D (“Automatisch daglicht”)
D (Automatisch daglicht) produceert mogelijk niet de gewenste resultaten onder kunstlicht. Kies 4 (Automatisch) of een optie die overeenkomt met de lichtbron.
Studioflitslicht
4 (Automatisch) produceert mogelijk niet de gewenste resultaten met grote studioflitsers. Gebruik vooringestelde witbalans of stel witbalans in op 5 (Flitslicht) en gebruik fijnafstelling om witbalans aan te passen.
Fijnafstelling witbalans
Bij andere instellingen dan Kies kleurtemperatuur kan witbalans worden verfijnd met behulp van de Witbalans-items in het i-menu en de foto- en filmopnamemenu’s (0 Fijnafstelling witbalans).
4 (“Automatisch”)
De foto-informatie voor foto’s gemaakt met behulp van automatische witbalans bevat de kleurtemperatuur geselecteerd door de camera en het tijdstip dat de foto werd gemaakt. U kunt dit als referentie gebruiken bij het kiezen van een waarde voor Kies kleurtemperatuur. Ga, om opnamegegevens te bekijken tijdens weergave, naar Weergaveopties in het weergavemenu en selecteer Opnamegegevens.
Kleurtemperatuur
De waargenomen kleur van een lichtbron varieert volgens de kijker en andere omstandigheden. Kleurtemperatuur is een objectieve maateenheid voor de kleur van een lichtbron, die wordt gedefinieerd met betrekking tot de temperatuur waarop een voorwerp zou moeten worden verhit om licht met dezelfde golflengte uit te stralen.

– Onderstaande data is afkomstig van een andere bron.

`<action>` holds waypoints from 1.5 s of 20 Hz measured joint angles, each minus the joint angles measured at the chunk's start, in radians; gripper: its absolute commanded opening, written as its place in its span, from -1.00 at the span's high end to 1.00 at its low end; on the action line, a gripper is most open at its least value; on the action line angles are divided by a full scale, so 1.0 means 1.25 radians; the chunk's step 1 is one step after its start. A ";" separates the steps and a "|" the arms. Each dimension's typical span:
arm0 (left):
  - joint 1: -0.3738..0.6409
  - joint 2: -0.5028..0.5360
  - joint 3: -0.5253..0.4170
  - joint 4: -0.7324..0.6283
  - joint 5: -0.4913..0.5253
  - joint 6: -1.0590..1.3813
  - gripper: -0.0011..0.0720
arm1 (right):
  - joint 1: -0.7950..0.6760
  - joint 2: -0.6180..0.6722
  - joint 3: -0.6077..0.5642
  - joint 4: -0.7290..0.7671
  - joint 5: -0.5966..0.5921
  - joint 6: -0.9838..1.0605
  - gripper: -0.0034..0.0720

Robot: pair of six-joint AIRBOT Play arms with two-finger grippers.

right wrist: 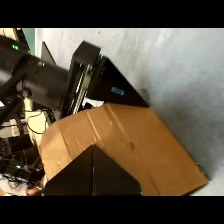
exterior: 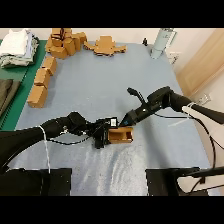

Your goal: Fold the box.

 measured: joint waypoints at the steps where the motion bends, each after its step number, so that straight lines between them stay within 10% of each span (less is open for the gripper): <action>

Terwijl lichtbronnen met een kleurtemperatuur in de buurt van 5.000–5.500 K er wit uitzien, zien lichtbronnen met een lagere kleurtemperatuur, zoals gloeilampen, er enigszins geel of rood uit. Lichtbronnen met een hogere kleurtemperatuur hebben een blauwe zweem.
Kies in het algemeen lagere waarden als uw foto's een rode zweem hebben of om opzettelijk kleuren kouder te maken, hogere waarden als uw foto's een blauwe zweem hebben of om opzettelijk de kleuren warmer te maken.